Die SUPs sind aufblasbar und daher trotz ihrer Länge von 3,20 Metern relativ kompakt zu transportieren (je etwa 90 x 50 x 20 cm). Die notwendigen Paddel sind da schon etwas sperriger (vor allem, wenn man so lang geraten ist, wie ich das mit deutlich über 2 Metern bin). Zusätzlich werden wir, um nicht ganz auf das “Paddeln im Sitzen” verzichten zu müssen, noch Kajak-(Doppel-)Paddel mitnehmen und haben zusätzlich Sitze für die SUPs erworben, die wir dann unterwegs ausprobieren werden. Wo die SUPs in unserem Auto einziehen werden, ist aktuell noch nicht klar. Als absoluten Luxus haben wir uns zusätzlich noch einen Kompressor gegönnt, der das Pumpen von Hand zumindest ab und an ersetzen soll. Es sind etwa 600 Pumphübe sind notwendig, um eine ausreichende Luftmenge in die Bretter zu bekommen, und das kostet schon ziemlich Kraft.
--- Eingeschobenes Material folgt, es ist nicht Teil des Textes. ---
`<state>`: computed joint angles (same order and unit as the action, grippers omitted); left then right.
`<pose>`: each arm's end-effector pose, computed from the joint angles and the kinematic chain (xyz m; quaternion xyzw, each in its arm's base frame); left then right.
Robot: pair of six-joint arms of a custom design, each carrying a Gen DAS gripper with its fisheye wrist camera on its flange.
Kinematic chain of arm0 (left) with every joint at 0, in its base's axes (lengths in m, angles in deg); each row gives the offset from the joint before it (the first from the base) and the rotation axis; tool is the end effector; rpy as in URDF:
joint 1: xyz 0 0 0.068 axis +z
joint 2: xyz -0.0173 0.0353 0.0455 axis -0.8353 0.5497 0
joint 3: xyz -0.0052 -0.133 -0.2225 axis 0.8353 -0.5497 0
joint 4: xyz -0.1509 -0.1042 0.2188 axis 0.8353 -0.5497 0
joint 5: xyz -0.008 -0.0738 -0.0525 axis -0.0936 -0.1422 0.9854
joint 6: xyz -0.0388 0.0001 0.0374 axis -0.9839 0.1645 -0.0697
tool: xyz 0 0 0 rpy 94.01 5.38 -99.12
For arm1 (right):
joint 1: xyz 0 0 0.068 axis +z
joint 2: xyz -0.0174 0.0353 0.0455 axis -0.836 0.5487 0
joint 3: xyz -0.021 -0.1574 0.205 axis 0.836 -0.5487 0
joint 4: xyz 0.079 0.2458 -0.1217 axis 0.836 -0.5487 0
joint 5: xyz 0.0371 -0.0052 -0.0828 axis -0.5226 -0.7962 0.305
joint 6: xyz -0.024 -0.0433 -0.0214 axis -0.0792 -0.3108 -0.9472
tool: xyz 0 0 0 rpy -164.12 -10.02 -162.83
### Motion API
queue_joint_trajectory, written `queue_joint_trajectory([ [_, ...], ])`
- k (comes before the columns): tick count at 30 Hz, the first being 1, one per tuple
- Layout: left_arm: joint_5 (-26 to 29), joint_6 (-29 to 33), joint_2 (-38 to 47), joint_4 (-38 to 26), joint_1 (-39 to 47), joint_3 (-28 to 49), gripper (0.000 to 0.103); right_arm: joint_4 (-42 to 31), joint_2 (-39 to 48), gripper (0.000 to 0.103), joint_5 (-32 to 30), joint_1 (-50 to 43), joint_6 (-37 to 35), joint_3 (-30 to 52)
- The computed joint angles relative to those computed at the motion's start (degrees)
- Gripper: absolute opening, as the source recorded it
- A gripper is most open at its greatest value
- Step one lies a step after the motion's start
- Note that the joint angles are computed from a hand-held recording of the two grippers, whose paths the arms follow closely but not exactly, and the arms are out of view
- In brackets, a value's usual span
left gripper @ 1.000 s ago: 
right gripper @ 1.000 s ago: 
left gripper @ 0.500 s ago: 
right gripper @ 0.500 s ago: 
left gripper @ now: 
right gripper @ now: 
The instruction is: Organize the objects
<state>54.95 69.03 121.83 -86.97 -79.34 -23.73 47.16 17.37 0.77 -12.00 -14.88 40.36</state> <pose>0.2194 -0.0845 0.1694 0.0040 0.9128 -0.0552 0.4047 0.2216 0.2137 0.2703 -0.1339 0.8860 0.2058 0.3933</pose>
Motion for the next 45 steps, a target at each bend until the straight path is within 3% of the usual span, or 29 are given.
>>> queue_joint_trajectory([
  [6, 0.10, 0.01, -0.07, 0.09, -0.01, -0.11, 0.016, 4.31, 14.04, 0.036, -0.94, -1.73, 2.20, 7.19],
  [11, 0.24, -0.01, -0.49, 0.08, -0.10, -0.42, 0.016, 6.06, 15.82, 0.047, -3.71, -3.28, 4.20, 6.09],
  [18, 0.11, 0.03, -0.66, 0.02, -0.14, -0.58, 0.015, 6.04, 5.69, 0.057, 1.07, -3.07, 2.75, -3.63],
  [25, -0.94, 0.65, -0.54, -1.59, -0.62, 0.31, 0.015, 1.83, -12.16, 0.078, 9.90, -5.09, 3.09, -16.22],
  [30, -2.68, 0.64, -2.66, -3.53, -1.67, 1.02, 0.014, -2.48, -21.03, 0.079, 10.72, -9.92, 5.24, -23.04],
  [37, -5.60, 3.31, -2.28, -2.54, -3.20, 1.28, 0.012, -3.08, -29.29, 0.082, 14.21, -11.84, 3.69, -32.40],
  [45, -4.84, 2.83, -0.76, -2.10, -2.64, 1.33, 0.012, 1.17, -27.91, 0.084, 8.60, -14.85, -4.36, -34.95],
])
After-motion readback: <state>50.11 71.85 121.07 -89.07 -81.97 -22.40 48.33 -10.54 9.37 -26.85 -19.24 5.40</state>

Zusätzlich zu diesen Wassersportgerätschaften ist natürlich die entsprechende Bekleidung notwendig. Daher werden wir wohl jeder zwei verschieden dicke, lange Neoprenanzüge und jeweils einen Shorty mitnehmen. Das Ganze wird dann noch ergänzt durch Sonnenbrillen, Neoprenschuhe, ggf. Handschuhe und Sonnenhüte oder Neoprenmützen. Die häufiger benutzten Anzüge werden wohl in unserer Garage einen Platz finden, die Reserveklamotten wandern sicher auch in die Dachbox.